Gli oggetti rimpatriati includono manufatti recentemente sequestrati da un’unità di stoccaggio a New York di proprietà del commerciante di antichità britannico Robin Symes, hanno detto i funzionari. Inoltre, 65 oggetti giunti a Roma sono stati offerti da un collezionista alla Menil Collection di Houston, ma sono stati respinti.
L’unità artistica della polizia paramilitare italiana dei Carabinieri ha affermato che il proprietario della collezione “volontariamente” ha restituito gli oggetti dopo che gli investigatori hanno stabilito che provenivano da scavi sotto copertura di siti archeologici, secondo il rapporto dei Carabinieri.
Sebbene i Carabinieri abbiano affermato che le opere facevano parte della collezione Menil, il museo ha affermato che non lo sono mai state. Il museo ha detto che un collezionista si è avvicinato al museo nel 2022 e ha detto che stava offrendo i manufatti in dono, ma il curatore del museo ha indirizzato il collezionista al ministro della cultura italiano, che “ha avvertito il museo che l’Italia stava richiedendo gli oggetti”.
“La Menil Collection ha rifiutato queste opere dal collezionista e non hanno mai fatto parte della collezione del museo”, ha detto il portavoce Tommy Napier in una dichiarazione all’Associated Press venerdì scorso.

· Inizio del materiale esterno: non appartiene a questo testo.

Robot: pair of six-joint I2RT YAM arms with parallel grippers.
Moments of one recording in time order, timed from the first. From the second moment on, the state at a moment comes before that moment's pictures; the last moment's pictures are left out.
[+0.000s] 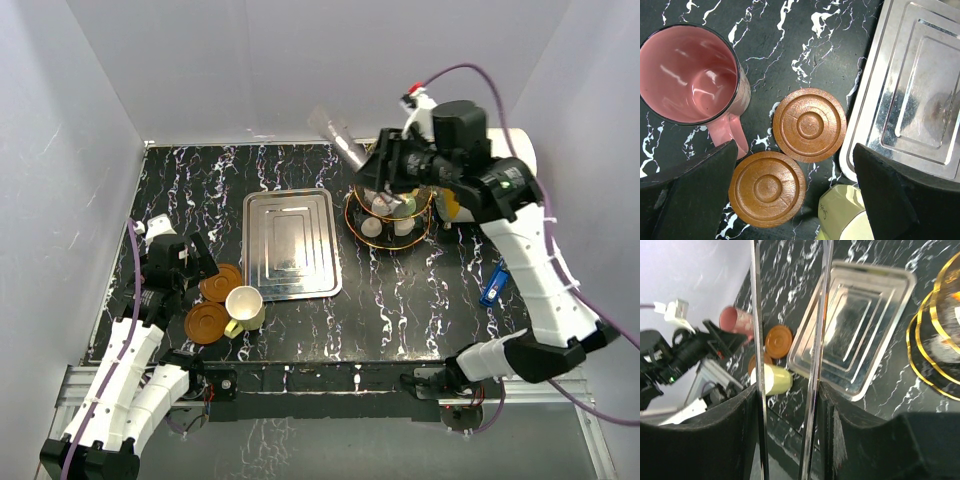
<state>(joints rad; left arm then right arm) -0.20 0.71 0.72 -0.75 -0.35 -0.48 0.46 1.37 1.90 -0.96 -0.32 0.45</state>
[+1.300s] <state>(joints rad) -0.20 0.70 0.72 -0.75 -0.36 -0.48 0.95 1.95 1.59 -0.62 0.25 0.63</state>
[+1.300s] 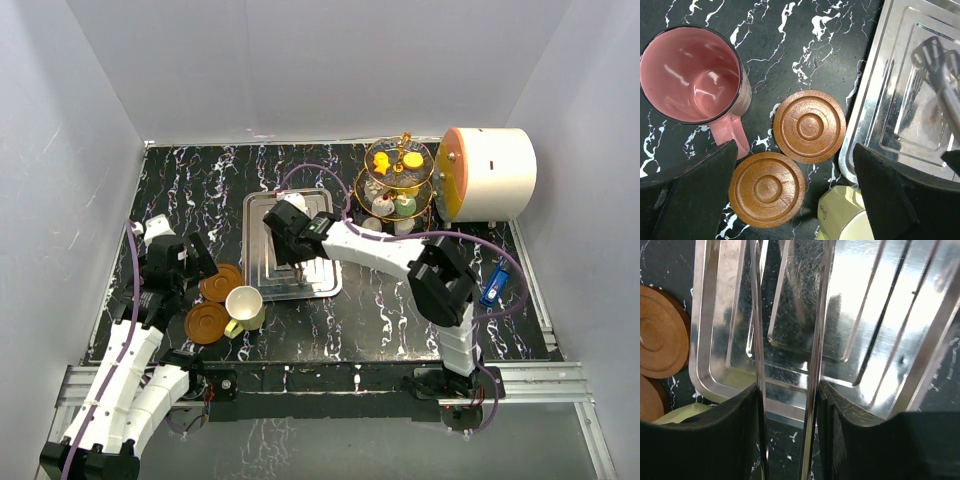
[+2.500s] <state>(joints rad) -0.20 0.71 0.72 -0.75 -0.36 -0.48 0.91 2.14 1.72 -0.70 0.23 0.58</state>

L’Italia ha condotto una campagna decennale per dare la caccia alle antichità saccheggiate dai “tombaroli”, o tombaroli, e poi vendute a collezionisti privati e musei negli Stati Uniti e oltre. I mercanti d’arte vendevano oggetti direttamente o tramite aste in operazioni di contrabbando.
Martedì alcuni degli oggetti sono stati consegnati alle autorità italiane presso l’ufficio del procuratore distrettuale di Manhattan Alvin Bragg. Tra questi c’era un cratere o vaso apulo, risalente al 335 a.C. sequestrato a luglio da una collezione privata a New York, ha detto l’ufficio di Praga.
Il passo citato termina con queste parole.